The speed at which traders interact has greatly increased over the past decade. e.g., Spread Networks invested approximately $\mathdollar 300{\scriptstyle \mathrm{mil}}$ in a new fiber optic cable linking New York and Chicago via the straightest possible route saving about $100$ miles and shaving $6{\scriptstyle ms}$ off their delay. Table 5 in Pagnotta and Philippon (2012) documents the many investments in speed made by exchanges around the world. What’s more, trading behavior at this time scale seems to be decoupled from asset fundamentals. i.e., it’s unlikely that a stock’s value truly follows any of the patterns found in one of Nanex’s crop-circle-of-the-day plots.

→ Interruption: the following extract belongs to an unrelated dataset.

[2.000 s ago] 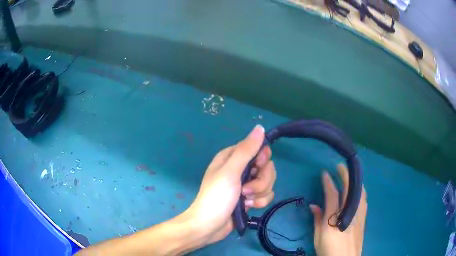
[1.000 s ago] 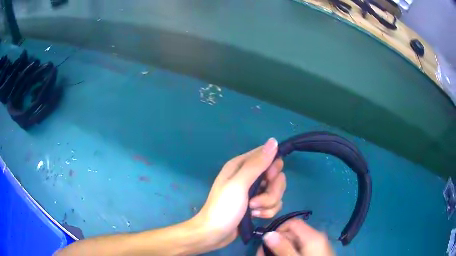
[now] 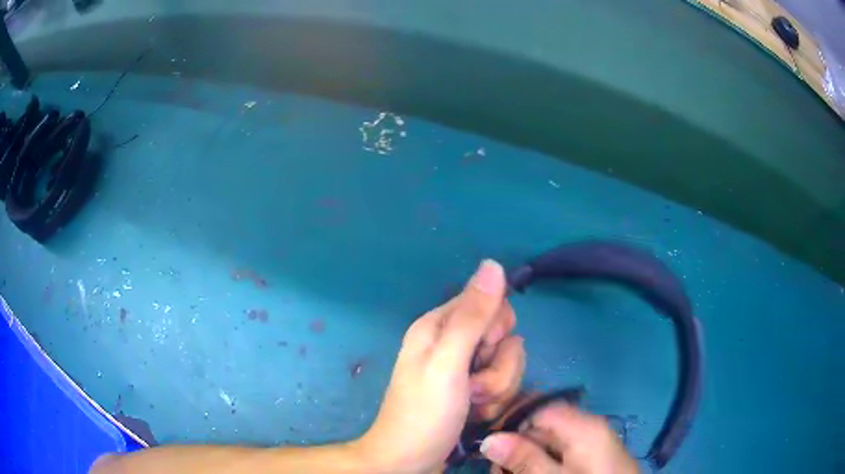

Motivated by events such as the flash crash there has been a great deal of discussion in recent years about the impact of high frequency trading on asset prices and welfare.

However, the rough calculations above suggest that traders with a monthly investment horizon might not even care about second-to-second fluctuations in asset prices. e.g., think of how high and low frequency bands of the same radio wave can carry rock and classical music to your FM radio receiver without interfering with one another. High frequency trading may be revealing nothing about the fundamental value of the companies in the market place, but just because these traders make short-run returns behave strangely doesn’t mean that they will ruin the market for institutional investors trading at a longer horizon. In this light, perhaps the canonical Euler equation needs to have some additional input parameters, $N$ , $Q$ and $h$ :

(17) $\begin{align*} p_n(t) &= \mathrm{E}_t\left[ m_{N,Q}(t,h) \cdot \left\{ p_n(t+h) + d_n(t+h) \right\} \right] \end{align*}$

which define the range over which the theory is effective?